Exercise » A faithful copy of the data, pictures omitted, is the required answer.

Information supplied »
● ● ● ● ●

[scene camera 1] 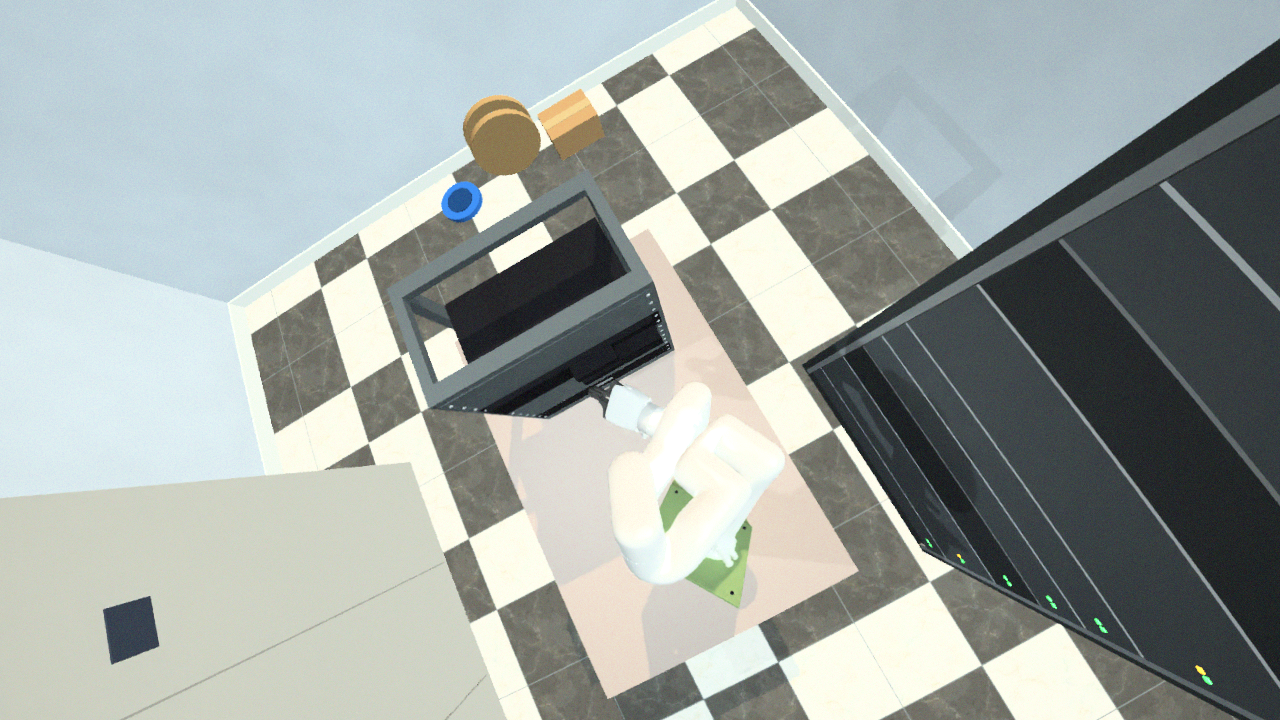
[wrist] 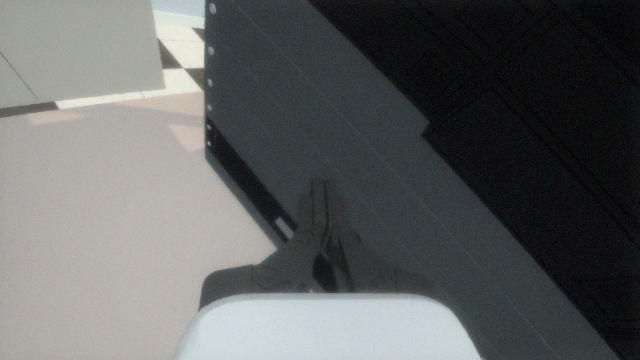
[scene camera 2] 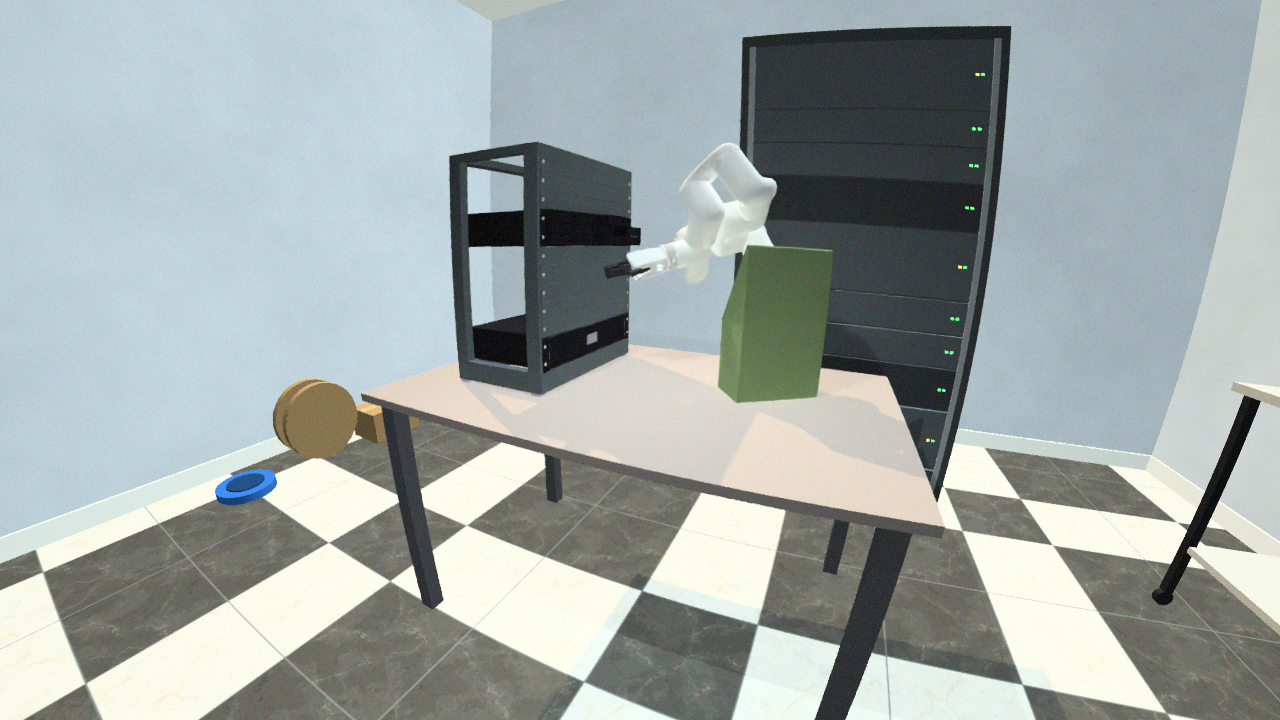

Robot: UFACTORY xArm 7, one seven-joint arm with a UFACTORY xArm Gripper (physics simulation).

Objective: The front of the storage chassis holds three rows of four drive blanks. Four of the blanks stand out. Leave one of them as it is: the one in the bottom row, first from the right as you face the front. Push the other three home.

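Where they show: gripper, fingertip midpoint: [scene camera 1: 591, 390] [wrist: 320, 192] [scene camera 2: 605, 272]; arm's base, origin of the base link: [scene camera 2: 780, 290].
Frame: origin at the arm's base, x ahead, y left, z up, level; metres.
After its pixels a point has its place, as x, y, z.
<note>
The black storage chassis [scene camera 1: 537, 291] {0.712, -0.009, 0.187} [scene camera 2: 498, 230] {0.696, 0.227, 0.140} [wrist: 395, 40] {0.511, 0.071, 0.115} sits in the upper part of the grey rack frame. In the wrist view its front fills the upper right, dark and tilted, with faint blank outlines. One drive blank [wrist: 495, 145] {0.469, 0.012, 0.117} has its lower corner jutting past the chassis's bottom edge there. In scene camera 2, a dark block [scene camera 2: 634, 235] {0.450, -0.139, 0.132} stands out at the far end of the front; how many blanks it covers cannot be told. My gripper [scene camera 1: 594, 391] {0.474, 0.042, 0.025} [scene camera 2: 608, 270] {0.474, 0.042, 0.025} [wrist: 320, 192] {0.474, 0.042, 0.025} is shut and empty, in front of the grey panels and below the chassis.
The grey rack frame [scene camera 1: 413, 344] {0.691, 0.242, 0.341} [scene camera 2: 533, 268] {0.566, 0.274, 0.047} stands on the table [scene camera 1: 716, 617] {-0.264, 0.160, -0.275} [scene camera 2: 626, 438] {0.276, 0.424, -0.274}. A lower black unit [scene camera 2: 563, 347] {0.539, 0.175, -0.165} [wrist: 250, 180] {0.534, 0.135, -0.153} has a light label. The arm's green pedestal [scene camera 1: 720, 582] {-0.072, 0.027, 0.089} [scene camera 2: 778, 322] {-0.001, 0.091, -0.070} stands on the table. A tall server rack [scene camera 1: 1011, 358] [scene camera 2: 868, 80] stands beyond.
</note>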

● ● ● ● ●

Finished exercise »
[scene camera 1] 
[wrist] 
[scene camera 2] 

Robot: UFACTORY xArm 7, one seven-joint arm with a UFACTORY xArm Gripper (physics simulation).

Objective: The front of the storage chassis holds three rows of four drive blanks. Four of the blanks stand out. Leave one of them as it is: the one in the bottom row, first from the right as you face the front. Push the other three home.

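Where they show: gripper, fingertip midpoint: [scene camera 1: 591, 390] [wrist: 320, 192] [scene camera 2: 605, 272]; arm's base, origin of the base link: [scene camera 2: 780, 290].
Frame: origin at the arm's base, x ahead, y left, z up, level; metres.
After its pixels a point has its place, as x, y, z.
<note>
The black storage chassis [scene camera 1: 537, 291] {0.712, -0.009, 0.187} [scene camera 2: 498, 230] {0.696, 0.227, 0.140} [wrist: 395, 40] {0.511, 0.071, 0.115} sits in the upper part of the grey rack frame. In the wrist view its front fills the upper right, dark and tilted, with faint blank outlines. One drive blank [wrist: 495, 145] {0.469, 0.012, 0.117} has its lower corner jutting past the chassis's bottom edge there. In scene camera 2, a dark block [scene camera 2: 634, 235] {0.450, -0.139, 0.132} stands out at the far end of the front; how many blanks it covers cannot be told. My gripper [scene camera 1: 594, 391] {0.474, 0.042, 0.025} [scene camera 2: 608, 270] {0.474, 0.042, 0.025} [wrist: 320, 192] {0.474, 0.042, 0.025} is shut and empty, in front of the grey panels and below the chassis.
The grey rack frame [scene camera 1: 413, 344] {0.691, 0.242, 0.341} [scene camera 2: 533, 268] {0.566, 0.274, 0.047} stands on the table [scene camera 1: 716, 617] {-0.264, 0.160, -0.275} [scene camera 2: 626, 438] {0.276, 0.424, -0.274}. A lower black unit [scene camera 2: 563, 347] {0.539, 0.175, -0.165} [wrist: 250, 180] {0.534, 0.135, -0.153} has a light label. The arm's green pedestal [scene camera 1: 720, 582] {-0.072, 0.027, 0.089} [scene camera 2: 778, 322] {-0.001, 0.091, -0.070} stands on the table. A tall server rack [scene camera 1: 1011, 358] [scene camera 2: 868, 80] stands beyond.
</note>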

The exercise requires no more work.